DATA BLOCK:
%%

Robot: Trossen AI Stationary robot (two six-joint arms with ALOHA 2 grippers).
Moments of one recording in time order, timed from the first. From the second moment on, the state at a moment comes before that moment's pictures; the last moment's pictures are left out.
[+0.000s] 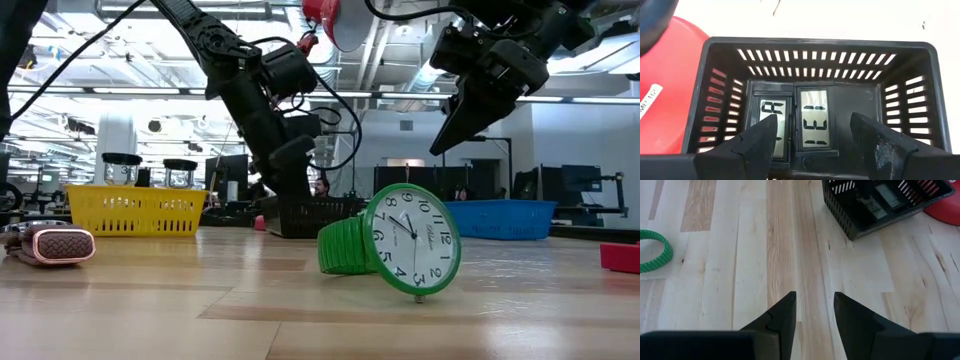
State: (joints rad) left arm 0.24 1.81 1.06 -0.20 -0.16 -0.10; right arm 0.05 1.24 0.70 -0.30 0.10 0.08
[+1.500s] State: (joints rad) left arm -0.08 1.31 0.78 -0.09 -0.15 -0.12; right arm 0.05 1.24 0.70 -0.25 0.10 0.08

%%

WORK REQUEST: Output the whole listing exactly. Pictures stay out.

RESPONSE FOR THIS EXERCISE:
Robot: Trossen AI Stationary robot (two six-joint arms with ALOHA 2 grippers).
Moments of one recording in time order, timed from the first. From the second moment on, the state at a moment comes before that moment's pictures; the last moment's pictures are left out.
[+0.000s] 
State: (joints rad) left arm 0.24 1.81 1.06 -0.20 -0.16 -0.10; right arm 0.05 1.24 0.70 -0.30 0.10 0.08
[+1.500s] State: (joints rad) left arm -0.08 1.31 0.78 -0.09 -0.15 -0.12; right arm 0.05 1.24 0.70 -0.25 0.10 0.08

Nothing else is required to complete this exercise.